▶ TASK STATEMENT
Reproduce the data below in full and to the letter, images excepted.

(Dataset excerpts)
----------------------------------------

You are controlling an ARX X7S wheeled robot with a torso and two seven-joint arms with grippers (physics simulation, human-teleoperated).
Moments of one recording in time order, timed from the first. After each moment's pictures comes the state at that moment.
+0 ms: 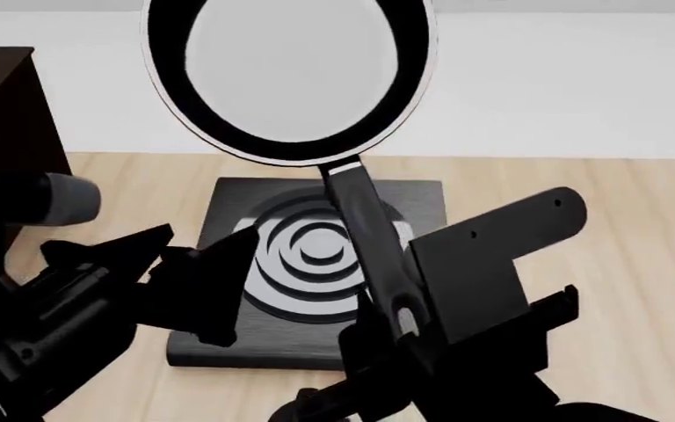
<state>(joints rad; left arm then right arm) -0.66 -0.17 -0.03 0.40 -1.18 -1.17 -0.42 0.73 0.40 -0.01 -0.63 1.18 1.50 0.46</state>
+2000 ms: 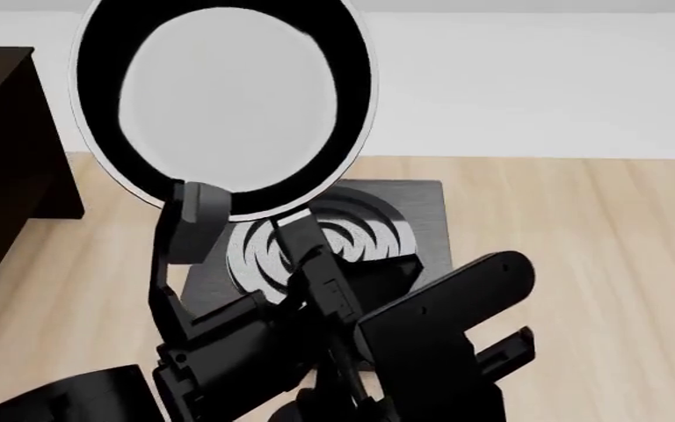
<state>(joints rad) -0.66 -0.05 0.31 0.06 -1.61 -0.73 -0.48 0.59 0.51 -0.21 -0.72 1.10 1.24 0.41</state>
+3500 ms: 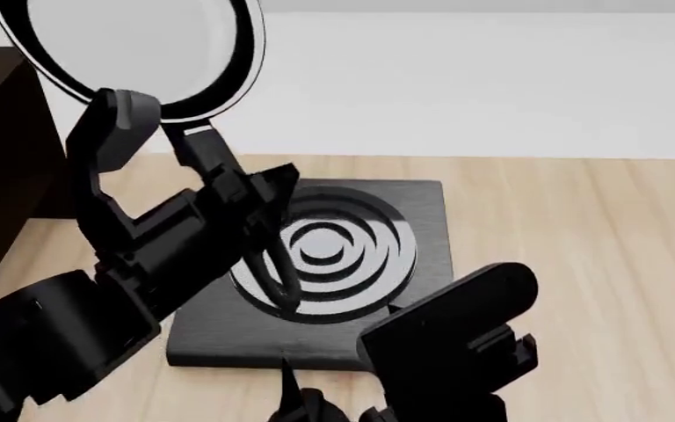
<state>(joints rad) -0.85 -0.16 0.35 -0.11 -1.43 -0.57 -0.42 0.56 0.54 -0.24 -0.74 1.08 1.18 0.41</state>
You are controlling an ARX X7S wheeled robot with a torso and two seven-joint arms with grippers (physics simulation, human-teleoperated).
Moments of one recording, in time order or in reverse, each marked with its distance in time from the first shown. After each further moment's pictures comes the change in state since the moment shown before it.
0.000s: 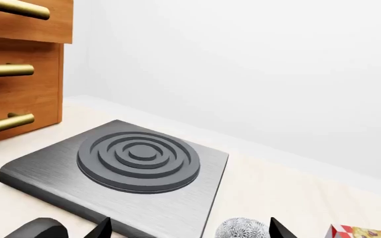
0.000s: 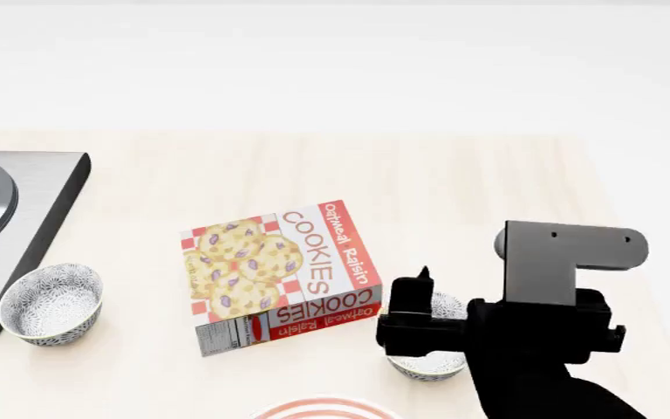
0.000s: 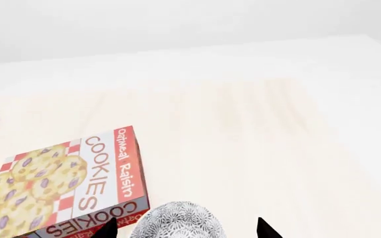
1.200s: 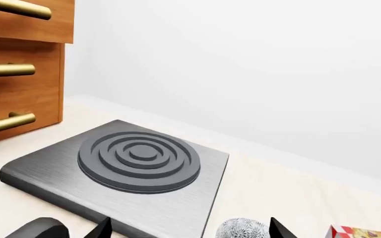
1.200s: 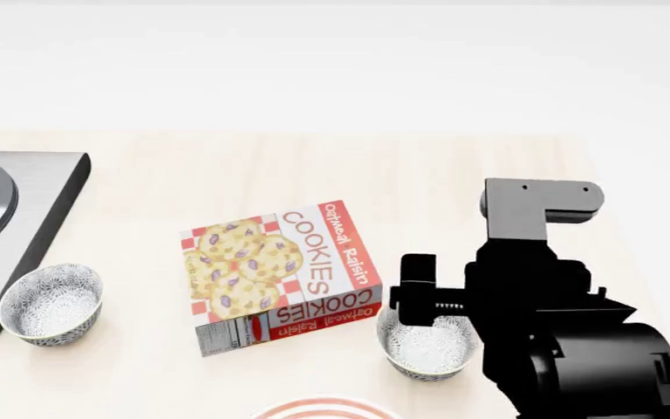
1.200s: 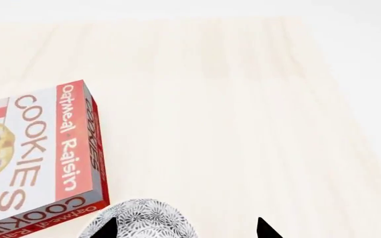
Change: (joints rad) left arm 0.005 -0.014 0.008 0.003 -0.021 0.004 -0.016; right arm 0.355 -0.029 -0.190 0.677 -0.118 -0.053 -0.121
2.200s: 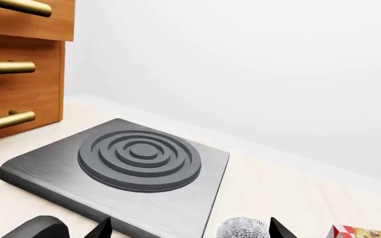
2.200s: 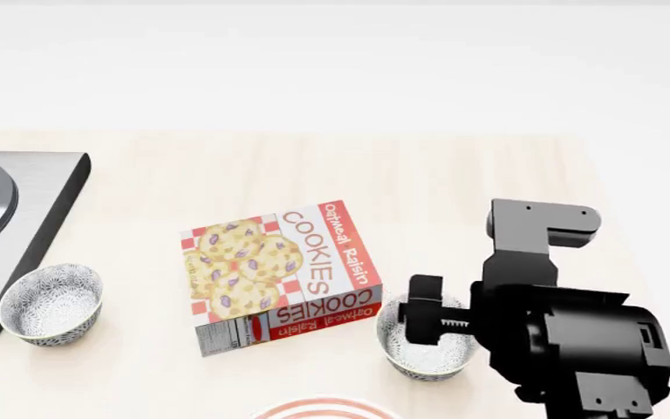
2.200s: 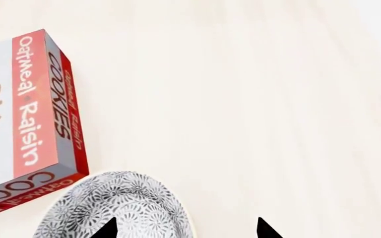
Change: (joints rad) left arm -0.003 -0.006 0.011 -0.023 -0.006 0.020 -0.003; right arm 0.124 -0.029 -0.040 0.364 -0.024 -0.050 -0.091
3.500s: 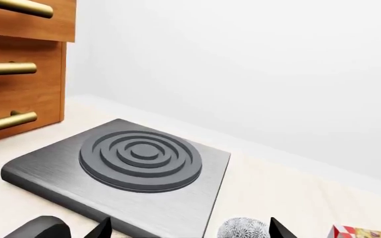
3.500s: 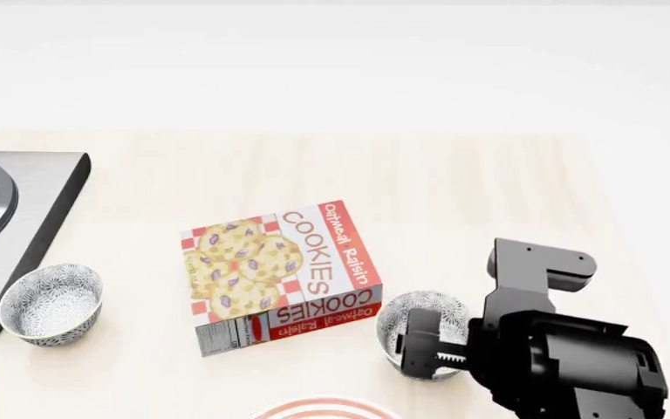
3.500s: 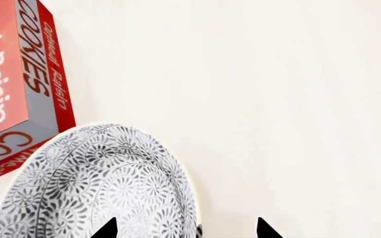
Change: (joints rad) left arm 0.006 -0.012 0.009 0.008 -0.014 0.002 -0.018; right arm -0.010 -0.010 0.010 0.159 0.023 -0.050 -0.062
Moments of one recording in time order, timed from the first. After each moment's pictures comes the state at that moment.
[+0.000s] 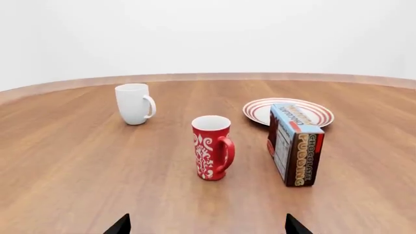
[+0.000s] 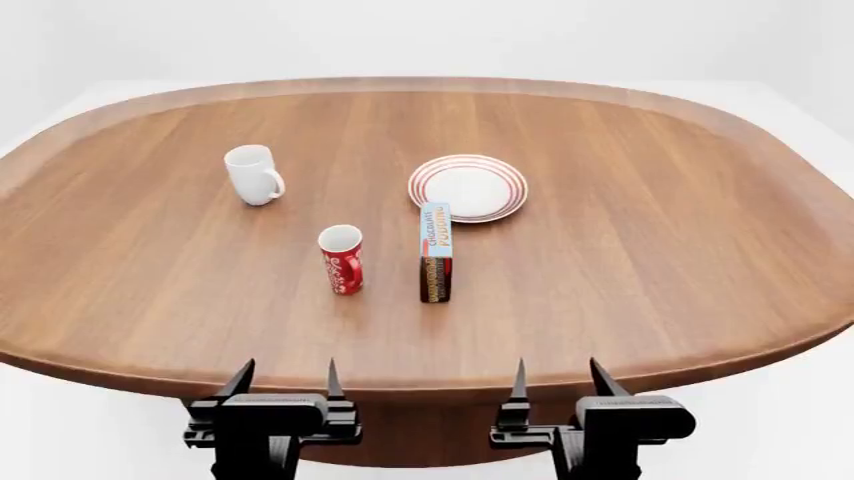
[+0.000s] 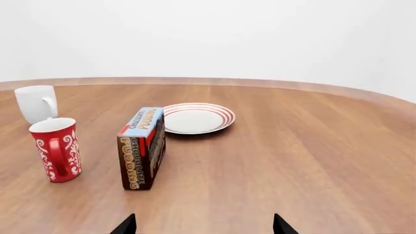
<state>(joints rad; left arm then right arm) -0.01 -0.06 0.07 0.01 -0.05 -0.03 -0.08 0.00 0.06 -0.07 0.01 0.05 -0.01 0.07</state>
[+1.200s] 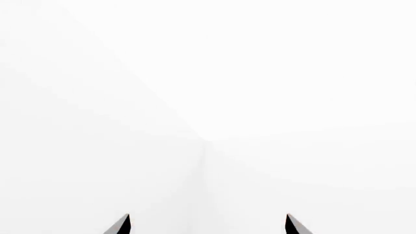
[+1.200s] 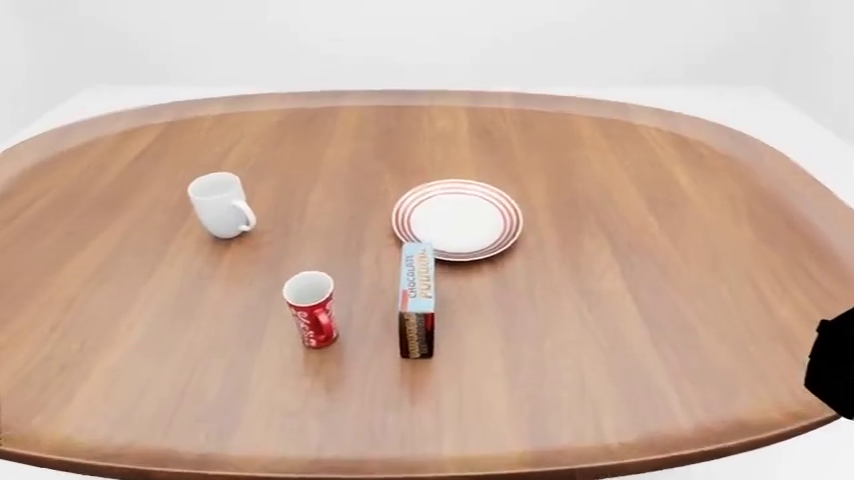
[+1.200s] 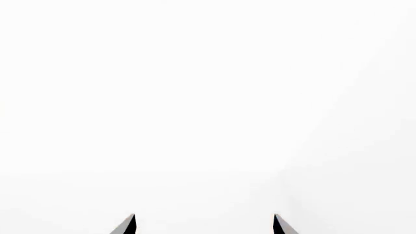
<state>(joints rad) 0.12 -0.20 -0.44 0.87 -0.18 0.09 -0.36 -0.03 0.23 0.27 -0.88 0.23 -0.21 0.24</state>
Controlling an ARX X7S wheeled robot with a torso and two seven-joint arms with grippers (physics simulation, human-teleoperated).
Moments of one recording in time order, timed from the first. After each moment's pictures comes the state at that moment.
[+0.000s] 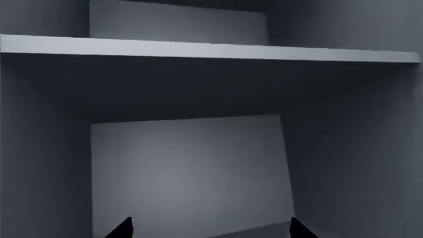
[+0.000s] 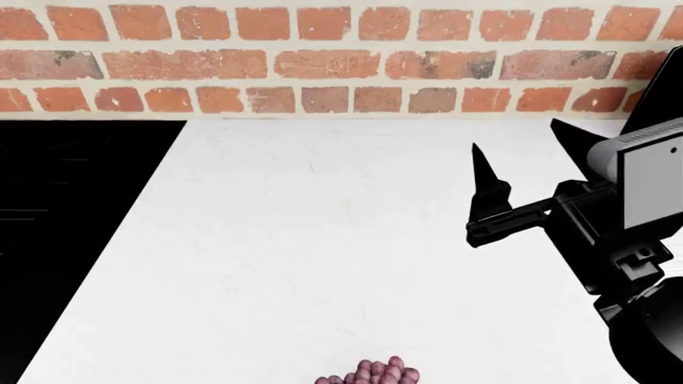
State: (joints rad) left arm -2.36 -0.18 -0.01 -0.69 0.02 -1.15 0.47; right arm 0.56 0.69 0.00 -0.74 0.85 0.93 0.27
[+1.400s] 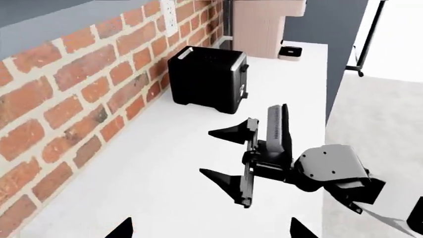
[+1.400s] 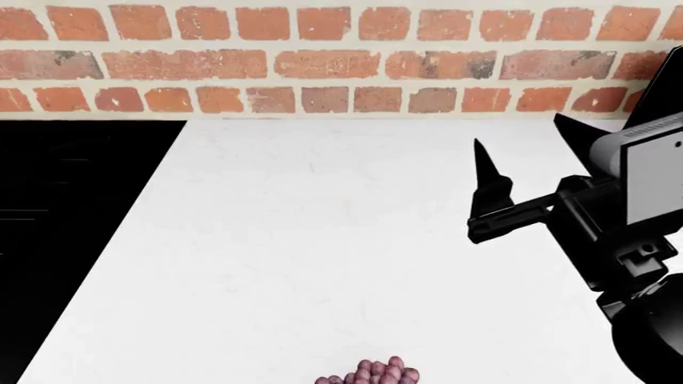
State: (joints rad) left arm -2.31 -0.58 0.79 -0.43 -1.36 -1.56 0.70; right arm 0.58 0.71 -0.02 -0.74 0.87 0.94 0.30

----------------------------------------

▶ ANSWER SPACE
You are controlling an ARX X7S wheeled robot with a torso and two seven-joint arms with grippers (physics simulation, human-teleoperated).
Moments of one recording in time order, timed from the first. After each moment's pictures comes the state at that moment.
+0 ms: 
<state>(joints rad; left arm then right arm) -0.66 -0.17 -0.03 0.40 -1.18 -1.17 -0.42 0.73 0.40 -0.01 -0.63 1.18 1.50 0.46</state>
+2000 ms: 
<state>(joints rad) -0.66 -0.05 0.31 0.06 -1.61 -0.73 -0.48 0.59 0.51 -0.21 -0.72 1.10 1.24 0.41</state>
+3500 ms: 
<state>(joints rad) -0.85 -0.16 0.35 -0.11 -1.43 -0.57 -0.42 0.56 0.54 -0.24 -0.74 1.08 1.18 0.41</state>
You are controlling an ARX X7S wheeled robot with a torso and two seven-joint arms with grippers (physics simulation, human-teleoperated).
Moments of one recording, in time order or in reverse, each marked with its distance in time from the first shown. After each further moment's pictures comes the change in state since the moment shown before it.
0.000s: 
0.000s: 
0.000s: 
1.200s: 
1.200s: 
1.200s: 
Change: (joints rad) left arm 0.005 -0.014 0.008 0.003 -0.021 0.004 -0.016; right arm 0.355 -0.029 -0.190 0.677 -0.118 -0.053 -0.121
2.200s: 
2.200s: 
2.200s: 
Change: (joints rad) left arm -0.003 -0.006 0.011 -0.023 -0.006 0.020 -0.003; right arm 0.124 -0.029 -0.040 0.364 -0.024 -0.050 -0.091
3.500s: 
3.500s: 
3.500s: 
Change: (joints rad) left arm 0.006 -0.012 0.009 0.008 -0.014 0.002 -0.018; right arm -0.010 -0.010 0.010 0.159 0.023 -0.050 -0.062
Moments of one recording in time order, timed from the first. After each moment's pictures comes the state at that moment.
[+0.000s] 
[+0.000s] 
[+0.000s] 
<state>(joints rad; left arm then right arm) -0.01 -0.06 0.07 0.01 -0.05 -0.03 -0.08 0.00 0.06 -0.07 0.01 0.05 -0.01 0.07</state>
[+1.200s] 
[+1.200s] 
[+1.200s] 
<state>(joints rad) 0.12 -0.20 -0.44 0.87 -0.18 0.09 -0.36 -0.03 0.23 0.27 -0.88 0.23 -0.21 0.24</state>
Controlling an ARX X7S wheeled robot with a torso and two seven-joint arms with grippers (physics simulation, human-teleoperated).
Moments of one recording in time order, timed from the first. After each moment's pictures comes the state at that moment.
[+0.000s] 
[+0.000s] 
State: (joints rad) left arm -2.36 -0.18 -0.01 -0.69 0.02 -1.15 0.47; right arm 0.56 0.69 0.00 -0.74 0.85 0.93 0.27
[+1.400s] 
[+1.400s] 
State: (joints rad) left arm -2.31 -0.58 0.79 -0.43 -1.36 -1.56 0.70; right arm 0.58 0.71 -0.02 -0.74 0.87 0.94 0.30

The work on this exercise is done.